Do you trust your own eyes or what other people tell you?

Psychologists have discovered that even the most independent-minded of us will conform to social pressure when we are with a group of people. In one classic experiment, people were shown a vertical line and asked to find a line of identical length from a selection of three.

You might think that this is an absurdly easy task, and when people perform it by themselves they do very well. However, psychologists have discovered that we are very easily swayed by the opinions of other people when we do this task in a group. In one study, a group of three people was set up, where two of the people were confederates of the experimenter. When the confederates deliberately gave wrong answers, people were often swayed to give the wrong answer also. In fact, 75% of people gave at least one wrong answer, with some people conforming to peer pressure on every occasion.

Why do people give in to peer pressure?

But why do people conform in this way? In an easy task like this, it seems that people do not want to step out of line with the prevailing opinion of the group. On more difficult tasks, people also conform because they lose confidence in their own ability to make decisions and prefer to trust the majority opinion instead.

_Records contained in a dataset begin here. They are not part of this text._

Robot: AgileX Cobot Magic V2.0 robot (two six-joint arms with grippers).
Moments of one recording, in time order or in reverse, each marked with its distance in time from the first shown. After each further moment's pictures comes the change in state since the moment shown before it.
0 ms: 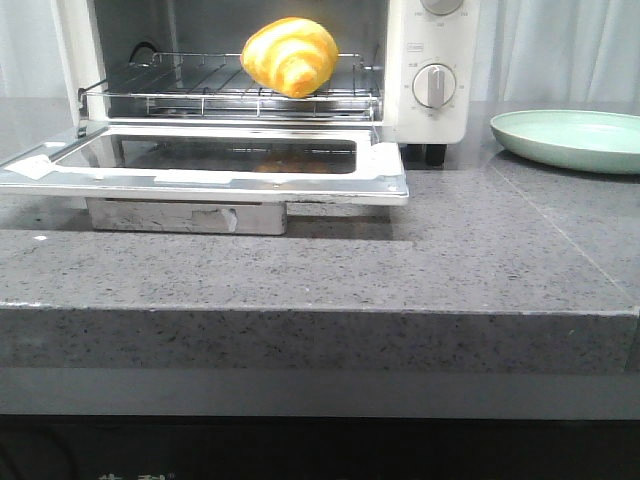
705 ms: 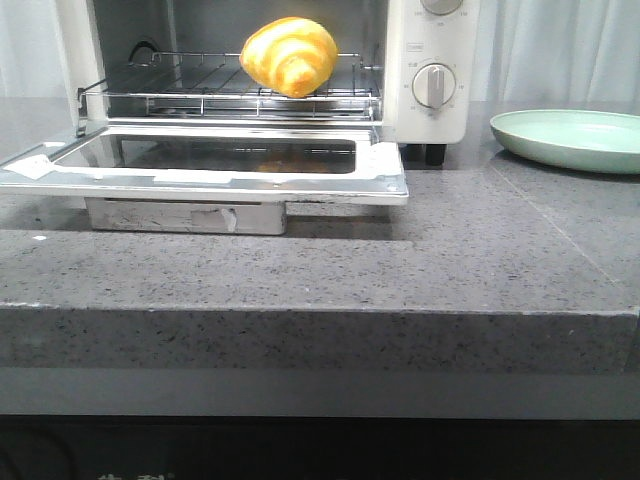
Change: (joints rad) left arm -0.423 0.671 -0.760 0.414 0.475 0.000; right arm 0.000 0.000 0.000 0.000 0.002 0.000
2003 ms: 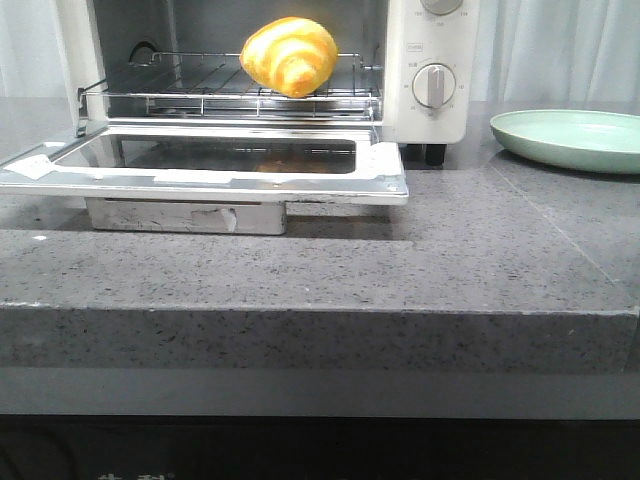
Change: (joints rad) left arm 0.000 0.000 0.000 0.000 0.000 0.000; right arm 0.000 0.169 -0.027 -0.004 0.111 0.040
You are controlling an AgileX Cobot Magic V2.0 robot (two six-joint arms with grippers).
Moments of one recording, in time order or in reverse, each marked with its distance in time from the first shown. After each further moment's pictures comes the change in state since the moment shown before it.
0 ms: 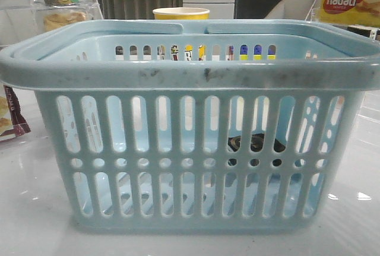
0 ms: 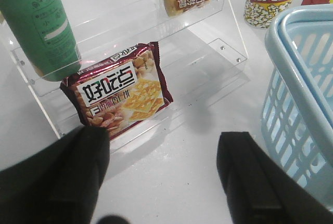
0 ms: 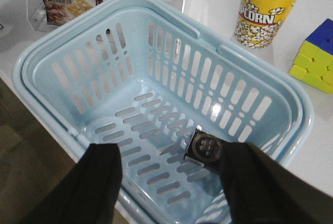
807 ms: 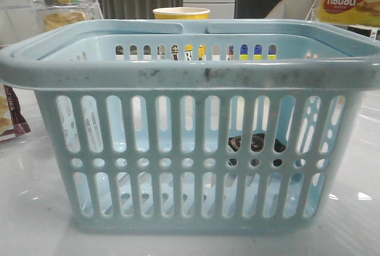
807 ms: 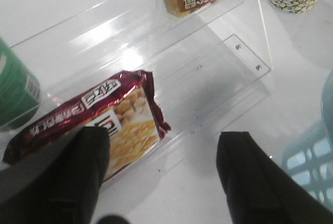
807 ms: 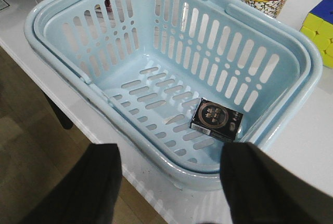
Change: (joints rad) left arm 0.000 0.717 -0.369 -0.044 -0.099 0.000; right arm 0.000 -0.182 0.164 0.000 0.010 0.000
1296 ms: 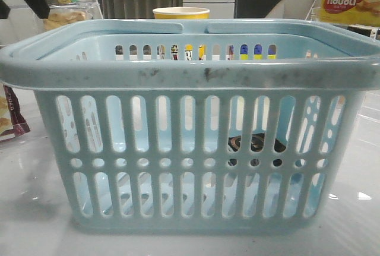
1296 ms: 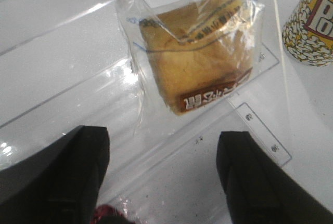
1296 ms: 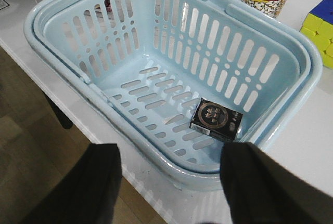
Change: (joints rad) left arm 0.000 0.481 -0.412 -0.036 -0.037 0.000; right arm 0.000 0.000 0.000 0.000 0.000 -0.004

Diffusion of responsibility: would you help someone in distress?

A stark example of this kind of conformity arises when we come across people in distress. Would you help a woman who has been attacked in the street? It turns out that you are much more likely to go to her assistance if you are alone. When other people are also around, a diffusion of responsibility occurs. People are paralysed into inaction, because everyone assumes that someone else will go to the woman's assistance.